* **TASK OBJECTIVE**
Restate the records below word for word, leaving nothing out.

* **RECORD EXCERPTS**
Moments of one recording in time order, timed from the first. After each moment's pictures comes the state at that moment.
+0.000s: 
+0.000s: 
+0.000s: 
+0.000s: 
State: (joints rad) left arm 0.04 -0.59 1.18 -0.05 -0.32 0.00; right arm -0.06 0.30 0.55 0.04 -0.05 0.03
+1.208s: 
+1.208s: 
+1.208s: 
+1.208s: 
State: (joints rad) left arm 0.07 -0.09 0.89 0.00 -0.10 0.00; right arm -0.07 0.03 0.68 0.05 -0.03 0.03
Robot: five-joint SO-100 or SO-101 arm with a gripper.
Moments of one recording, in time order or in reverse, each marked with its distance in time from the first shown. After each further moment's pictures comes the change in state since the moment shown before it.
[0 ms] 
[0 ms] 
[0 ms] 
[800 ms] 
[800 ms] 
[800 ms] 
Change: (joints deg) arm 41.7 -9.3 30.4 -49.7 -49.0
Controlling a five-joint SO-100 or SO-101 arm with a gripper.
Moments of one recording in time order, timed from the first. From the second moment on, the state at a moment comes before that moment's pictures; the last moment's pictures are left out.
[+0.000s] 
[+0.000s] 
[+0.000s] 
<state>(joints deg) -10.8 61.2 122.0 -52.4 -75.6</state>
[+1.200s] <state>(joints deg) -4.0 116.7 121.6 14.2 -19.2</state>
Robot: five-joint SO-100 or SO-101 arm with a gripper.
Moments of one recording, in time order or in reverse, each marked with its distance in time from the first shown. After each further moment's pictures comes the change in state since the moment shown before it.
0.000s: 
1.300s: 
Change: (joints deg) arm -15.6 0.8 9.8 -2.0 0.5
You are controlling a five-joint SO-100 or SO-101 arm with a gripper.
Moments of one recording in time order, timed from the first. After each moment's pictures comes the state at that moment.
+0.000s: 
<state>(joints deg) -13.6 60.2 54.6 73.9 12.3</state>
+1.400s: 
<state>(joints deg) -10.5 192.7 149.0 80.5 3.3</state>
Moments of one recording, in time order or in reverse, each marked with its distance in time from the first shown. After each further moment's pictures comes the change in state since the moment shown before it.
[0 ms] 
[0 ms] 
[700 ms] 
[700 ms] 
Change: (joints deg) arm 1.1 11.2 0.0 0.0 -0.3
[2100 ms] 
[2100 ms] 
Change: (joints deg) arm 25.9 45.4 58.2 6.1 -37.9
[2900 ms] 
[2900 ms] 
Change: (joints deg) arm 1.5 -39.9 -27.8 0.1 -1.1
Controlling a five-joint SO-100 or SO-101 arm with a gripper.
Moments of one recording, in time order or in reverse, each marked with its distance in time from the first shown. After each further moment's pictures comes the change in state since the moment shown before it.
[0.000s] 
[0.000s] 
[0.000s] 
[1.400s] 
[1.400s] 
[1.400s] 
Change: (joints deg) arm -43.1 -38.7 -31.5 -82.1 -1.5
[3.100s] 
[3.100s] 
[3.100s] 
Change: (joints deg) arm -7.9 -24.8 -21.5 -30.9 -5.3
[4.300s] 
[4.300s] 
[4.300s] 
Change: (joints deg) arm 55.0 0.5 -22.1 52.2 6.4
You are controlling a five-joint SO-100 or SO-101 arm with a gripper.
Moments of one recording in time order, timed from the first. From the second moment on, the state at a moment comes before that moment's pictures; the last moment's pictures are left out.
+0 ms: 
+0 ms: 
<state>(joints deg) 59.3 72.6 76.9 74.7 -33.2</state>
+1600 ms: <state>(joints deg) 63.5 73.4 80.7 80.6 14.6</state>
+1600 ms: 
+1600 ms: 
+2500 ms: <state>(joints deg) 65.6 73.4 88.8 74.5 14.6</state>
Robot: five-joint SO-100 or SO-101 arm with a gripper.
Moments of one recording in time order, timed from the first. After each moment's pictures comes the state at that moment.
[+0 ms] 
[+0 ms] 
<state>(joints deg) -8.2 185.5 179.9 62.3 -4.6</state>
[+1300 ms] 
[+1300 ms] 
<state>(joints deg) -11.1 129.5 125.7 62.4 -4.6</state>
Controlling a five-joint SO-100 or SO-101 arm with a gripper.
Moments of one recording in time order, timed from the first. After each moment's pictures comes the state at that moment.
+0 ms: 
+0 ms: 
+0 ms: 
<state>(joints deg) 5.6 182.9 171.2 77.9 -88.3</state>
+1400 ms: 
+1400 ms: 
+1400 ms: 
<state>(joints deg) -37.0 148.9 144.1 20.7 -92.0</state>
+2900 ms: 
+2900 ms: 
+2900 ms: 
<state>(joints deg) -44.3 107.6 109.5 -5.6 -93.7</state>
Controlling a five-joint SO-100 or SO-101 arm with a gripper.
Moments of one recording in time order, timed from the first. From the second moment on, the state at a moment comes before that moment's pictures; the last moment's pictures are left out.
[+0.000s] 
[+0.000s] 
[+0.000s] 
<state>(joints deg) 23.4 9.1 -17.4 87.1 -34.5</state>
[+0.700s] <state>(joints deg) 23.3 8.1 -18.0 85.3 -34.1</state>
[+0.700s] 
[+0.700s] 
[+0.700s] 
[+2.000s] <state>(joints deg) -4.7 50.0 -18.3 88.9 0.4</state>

* **RESPONSE TO THE TASK**
Moments of one recording in time order, timed from the first. After each moment's pictures comes the state at that moment.
+0.000s: 
+0.000s: 
+0.000s: 
+0.000s: 
State: (joints rad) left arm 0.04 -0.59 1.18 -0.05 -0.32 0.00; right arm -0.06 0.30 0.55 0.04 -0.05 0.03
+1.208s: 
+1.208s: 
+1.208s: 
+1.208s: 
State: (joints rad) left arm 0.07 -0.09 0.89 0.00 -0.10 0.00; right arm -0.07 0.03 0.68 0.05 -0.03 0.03
Robot: five-joint SO-100 or SO-101 arm with a gripper.
Moments of one recording, in time order or in reverse, each marked with its distance in time from the first shown. After each further moment's pictures comes the change in state since the moment shown before it.
[0 ms] 
[0 ms] 
[0 ms] 
[800 ms] 
[800 ms] 
[800 ms] 
Change: (joints deg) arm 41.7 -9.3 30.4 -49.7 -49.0
Controlling a five-joint SO-100 or SO-101 arm with a gripper.
Moments of one recording in time order, timed from the first. From the second moment on, the state at a moment comes before that moment's pictures; the last moment's pictures are left out.
[+0.000s] 
[+0.000s] 
[+0.000s] 
<state>(joints deg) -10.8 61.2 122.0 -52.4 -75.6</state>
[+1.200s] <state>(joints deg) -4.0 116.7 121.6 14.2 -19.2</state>
Robot: five-joint SO-100 or SO-101 arm with a gripper.
Moments of one recording, in time order or in reverse, each marked with its distance in time from the first shown. After each further moment's pictures comes the change in state since the moment shown before it.
0.000s: 
1.300s: 
Change: (joints deg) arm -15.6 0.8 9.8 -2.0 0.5
You are controlling a five-joint SO-100 or SO-101 arm with a gripper.
Moments of one recording in time order, timed from the first. After each moment's pictures comes the state at that moment.
+0.000s: 
<state>(joints deg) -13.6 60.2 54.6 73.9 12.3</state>
+1.400s: 
<state>(joints deg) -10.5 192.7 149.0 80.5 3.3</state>
Moments of one recording, in time order or in reverse, each marked with its distance in time from the first shown. After each further moment's pictures comes the change in state since the moment shown before it.
[0 ms] 
[0 ms] 
[700 ms] 
[700 ms] 
Change: (joints deg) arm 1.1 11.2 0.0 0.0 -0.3
[2100 ms] 
[2100 ms] 
Change: (joints deg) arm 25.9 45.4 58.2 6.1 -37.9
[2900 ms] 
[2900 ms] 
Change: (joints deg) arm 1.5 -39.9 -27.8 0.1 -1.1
Controlling a five-joint SO-100 or SO-101 arm with a gripper.
Moments of one recording, in time order or in reverse, each marked with its distance in time from the first shown. After each further moment's pictures comes the change in state since the moment shown before it.
[0.000s] 
[0.000s] 
[0.000s] 
[1.400s] 
[1.400s] 
[1.400s] 
Change: (joints deg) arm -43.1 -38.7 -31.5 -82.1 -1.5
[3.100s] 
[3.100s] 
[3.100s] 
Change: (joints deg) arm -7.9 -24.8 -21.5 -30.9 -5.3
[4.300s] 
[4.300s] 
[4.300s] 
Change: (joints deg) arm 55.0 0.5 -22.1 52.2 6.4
You are controlling a five-joint SO-100 or SO-101 arm with a gripper.
Moments of one recording in time order, timed from the first. From the second moment on, the state at a moment comes before that moment's pictures; the last moment's pictures are left out.
+0 ms: 
+0 ms: 
<state>(joints deg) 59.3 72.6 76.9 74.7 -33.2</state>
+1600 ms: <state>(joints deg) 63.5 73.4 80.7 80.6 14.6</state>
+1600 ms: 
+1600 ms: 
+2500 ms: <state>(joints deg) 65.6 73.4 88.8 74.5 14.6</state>
Robot: five-joint SO-100 or SO-101 arm with a gripper.
Moments of one recording in time order, timed from the first. After each moment's pictures comes the state at that moment.
[+0 ms] 
[+0 ms] 
<state>(joints deg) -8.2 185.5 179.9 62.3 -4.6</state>
[+1300 ms] 
[+1300 ms] 
<state>(joints deg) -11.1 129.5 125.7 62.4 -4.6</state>
Controlling a five-joint SO-100 or SO-101 arm with a gripper.
Moments of one recording in time order, timed from the first. After each moment's pictures comes the state at that moment.
+0 ms: 
+0 ms: 
+0 ms: 
<state>(joints deg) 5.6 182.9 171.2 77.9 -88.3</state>
+1400 ms: 
+1400 ms: 
+1400 ms: 
<state>(joints deg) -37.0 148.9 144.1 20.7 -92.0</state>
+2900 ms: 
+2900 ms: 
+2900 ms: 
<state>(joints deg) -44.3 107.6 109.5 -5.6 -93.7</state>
Controlling a five-joint SO-100 or SO-101 arm with a gripper.
Moments of one recording in time order, timed from the first. From the second moment on, the state at a moment comes before that moment's pictures; the last moment's pictures are left out.
[+0.000s] 
[+0.000s] 
[+0.000s] 
<state>(joints deg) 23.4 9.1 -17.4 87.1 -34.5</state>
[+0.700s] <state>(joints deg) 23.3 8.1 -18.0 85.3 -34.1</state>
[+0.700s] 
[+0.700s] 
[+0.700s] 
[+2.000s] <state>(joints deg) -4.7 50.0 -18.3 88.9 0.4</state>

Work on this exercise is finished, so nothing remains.